Oh God, oh God, jongens toch
Jammert ze.Hoe hebben jullie dat in
Gods naam gedaan?
Door mijn tranen heen vertel ik over het geld dat in de kast lag om
brood te gaan halen.
Leugenaar! Zegt ze, er is geen geld in huis. Ge hebt zeker weer naar
de suikerklontjes gezocht? Snoepen hé altijd maar snoepen! En in een
opwelling van woede wil ze mij een oorveeg geven maar dat lukt maar
half omdat ik nog net kan wegduiken.
Na een tijdje herwint ze haar kalmte, haalt een bezem, veegt alle scherven bijeen en vult er een grote verzinkte waskuip mee.
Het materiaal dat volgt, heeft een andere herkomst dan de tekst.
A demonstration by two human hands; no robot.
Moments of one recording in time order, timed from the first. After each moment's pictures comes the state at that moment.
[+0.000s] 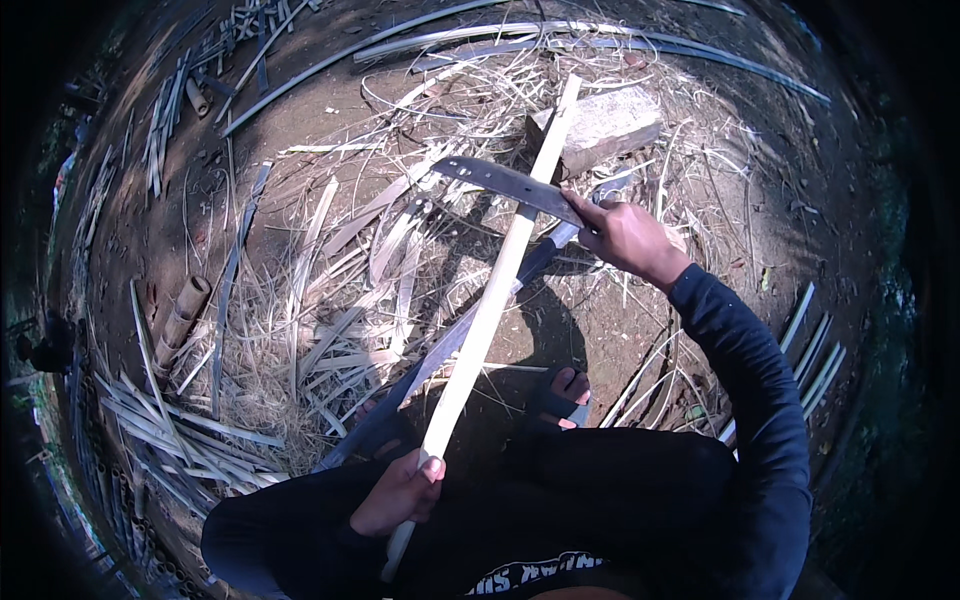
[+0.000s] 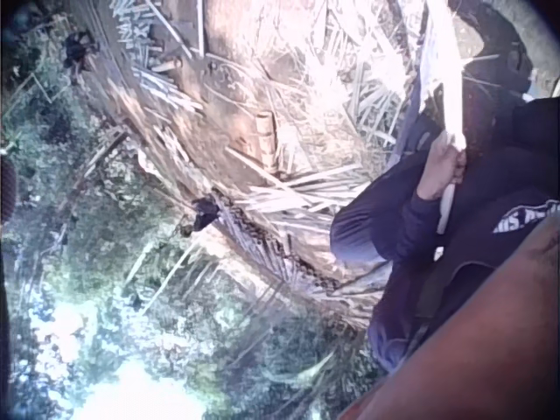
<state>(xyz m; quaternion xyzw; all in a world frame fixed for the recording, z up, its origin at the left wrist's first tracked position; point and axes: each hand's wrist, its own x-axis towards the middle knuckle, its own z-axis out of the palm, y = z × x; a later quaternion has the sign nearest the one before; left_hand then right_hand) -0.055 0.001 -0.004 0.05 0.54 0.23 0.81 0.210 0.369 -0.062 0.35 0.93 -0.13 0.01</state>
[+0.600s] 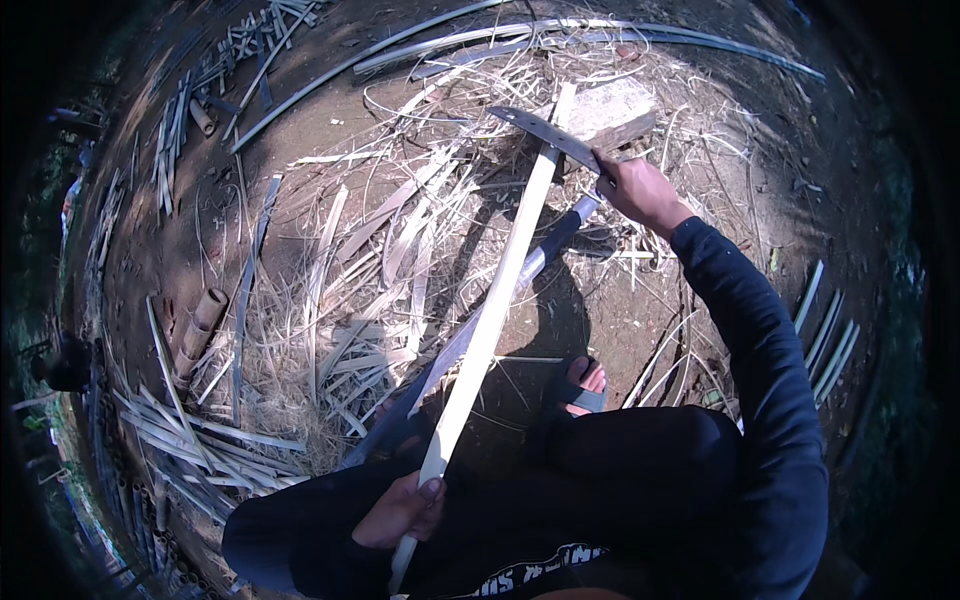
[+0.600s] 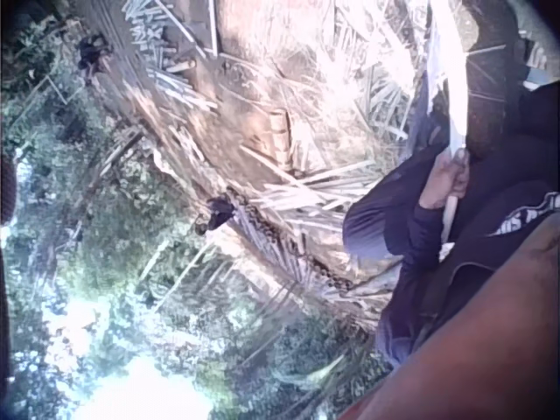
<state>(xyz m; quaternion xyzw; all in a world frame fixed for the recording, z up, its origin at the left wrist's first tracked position) -0.060 -0.034 0.010 0.03 0.50 0.25 0.83 0.235 0.409 -0.078 0.45 0.89 -0.08 -0.03</state>
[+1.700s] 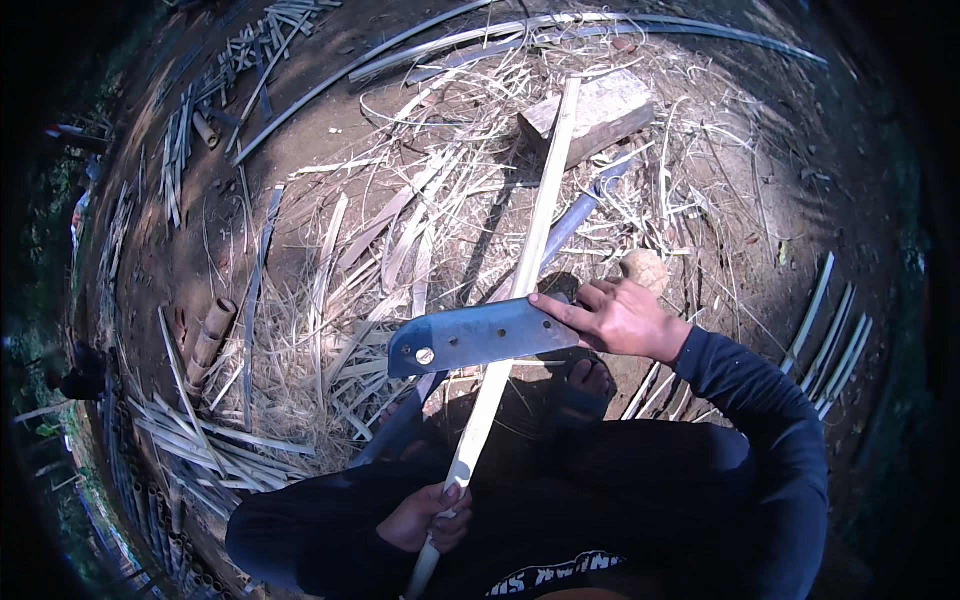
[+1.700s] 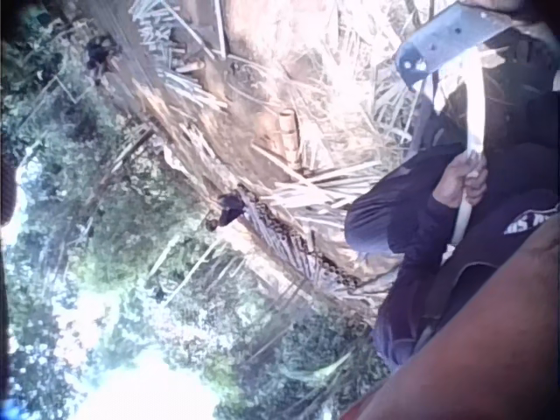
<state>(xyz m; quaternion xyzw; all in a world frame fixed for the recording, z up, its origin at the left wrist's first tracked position) -0.042 -0.032 -0.002 -0.13 0.33 0.27 0.89 0.235 0.265 -0.057 0.16 0.98 -0.06 -0.08</state>
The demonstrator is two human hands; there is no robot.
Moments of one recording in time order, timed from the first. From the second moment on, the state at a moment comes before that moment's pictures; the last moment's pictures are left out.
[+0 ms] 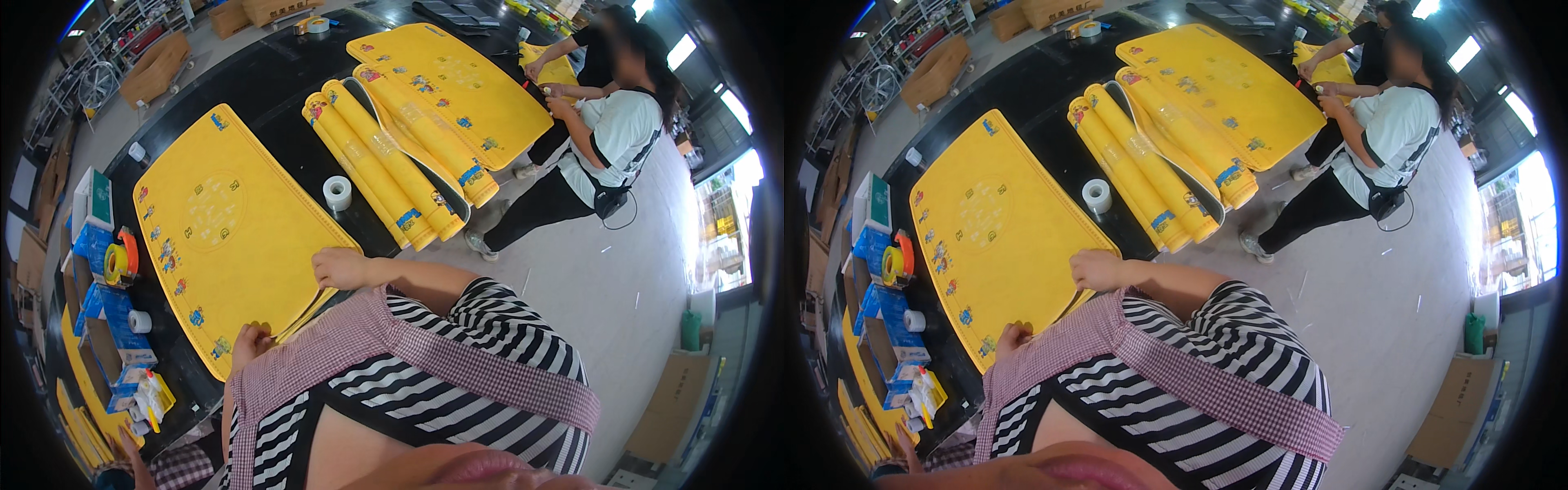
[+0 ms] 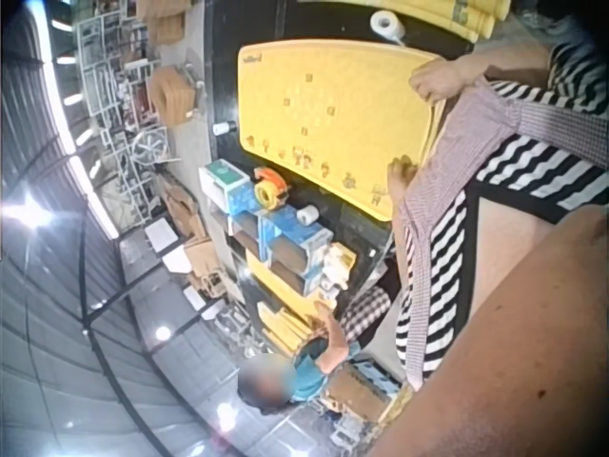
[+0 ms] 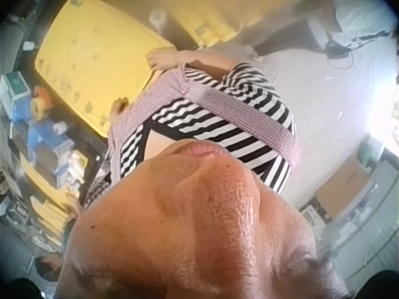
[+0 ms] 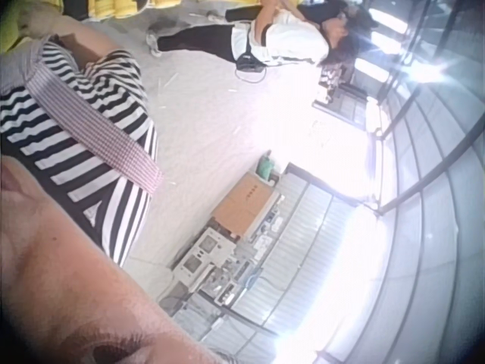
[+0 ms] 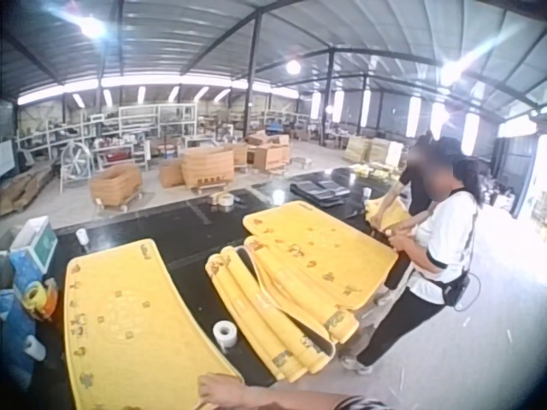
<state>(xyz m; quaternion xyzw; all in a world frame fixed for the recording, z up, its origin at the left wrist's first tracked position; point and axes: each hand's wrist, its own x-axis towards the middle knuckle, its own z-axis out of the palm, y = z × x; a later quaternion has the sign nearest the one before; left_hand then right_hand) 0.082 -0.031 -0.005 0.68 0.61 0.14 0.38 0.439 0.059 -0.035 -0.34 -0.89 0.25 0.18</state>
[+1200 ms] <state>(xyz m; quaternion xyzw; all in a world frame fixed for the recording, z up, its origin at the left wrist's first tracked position) 0.052 -0.080 -0.040 0.09 0.56 0.72 0.40 0.435 0.041 -0.039 -0.45 -0.88 0.10 0.13</state>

Jullie pa zal heel erg kwaad zijn zegt ze, je kan een dik pak slaag
verwachten, ga al maar naar bed, ik zal proberen hem eerst wat te
kalmeren als hij thuis komt.
Dat is geen slecht idee, en zo vlug als we kunnen kruipen we in ons
klein tweepersoonsbed.
Na een poosje horen we zijn zware stap op de sintels van het tuinpad en duiken nog dieper weg onder de lakens.
Een ogenblik blijft het stil in de kamer.
Dan horen we de sussende stem van ma maar plots, als een donderslag, klinkt er een luide vloek.
Waar zijn ze? Roept hij. Nu is het genoeg geweest!
Briesend stormt hij onze kamer binnen en smijt de dekens van ons af.
Kom eruit! Beveelt hij, moeten wij daarvoor zo hard werken? En jullie alles zomaar naar den duvel doen?'
Bevend van schrik staan we naast ons bed.
Vooruit, maak jullie pakjes maar en ga ergens anders wonen. Ik wil jullie hier niet meer zien.
Als van de hand Gods geslagen blijven we in een hoekje van de kamer staan.
Wat nu?
Ik had een bolwassing verwacht, maar dit? Buiten gesmeten worden voor iets dat ik niet expres gedaan heb, dat kan toch niet?
Pa raast maar door, hij is ziedend van woede en werpt onze kleren en
schoenen op de bedsprei en knoopt ze tot een bundeltje samen.
Jullie zijn de nagels van mijn doodskist! Ik kan niet verdienen wat
jullie allemaal kapot maken. Peins niet dat ik jullie nog langer zal
eten geven...
Zijn woede is buiten alle proporties.
Mil begint opnieuw te huilen en ma wil tussenbeide komen maar pa duwt haar onzacht opzij.
Heel die scène duurt slechts een paar minuten maar lijkt ons een eeuwigheid.
Als orgelpunt zwiert hij ons pakje met kleren de keuken in tot bij de voordeur.
Een wrokkig gevoel maakt zich plots van mij meester.
Als hij ons niet meer wil, wel dan zullen we maar gaan.
Ik bijt op mijn onderlip om niet te huilen en stap resoluut naar de voordeur
Kom, Mil, we gaan in ons kamp in het bos wonen.
Pa schrikt zichtbaar van deze reactie. Hij voelt dat hij te ver is gegaan.
Bliksemsnel springt hij me achterna en houdt me tegen.
Hélaba manneke, waar gade gij naartoe? Vraagt hij bijna vriendelijk.
De krop in mijn keel belet me om normaal te spreken.
Weg... Stamel ik, 'weg,' en kan mijn tranen niet langer bedwingen.
Kom maar binnen nu, t is al goed. Vooruit. Sust hij.
Hij neemt me onder zachte dwang weer mee in de keuken.
Nee, nee.., kom we gaan Mil.Sputter ik nog tegen, terwijl ik eigenlijk blij ben dat we niet weg moeten.
Nu komt ma tussenbeide. Kom, kom, t is nu al lang goed geweest! moppert ze tegen pa en kijkt hem verwijtend aan.
De kwaadheid van pa smelt als sneeuw voor de zon..
We krijgen nog een kop warme melk voor het slapen gaan en er wordt met geen woord meer over het voorval gesproken.
Van het hele servies is enkel de porseleinen suikerpot ongeschonden overgebleven, omdat hij op het ogenblik van de ramp niet in de kast stond.
De verklaring is eenvoudig: bij gebrek aan echte snoep was suiker voor
ons een lekkernij en daarom stopte ma die suikerpot weg in haar
slaapkamer.
In 1993 zijn onze beide ouders gestorven. Ik wilde niks van meubels of huishoudgerief.
Alléén die suikerpot in doorschijnend porselein heb ik meegenomen.
Hij blijft voor mij een heel dierbaar souvenir.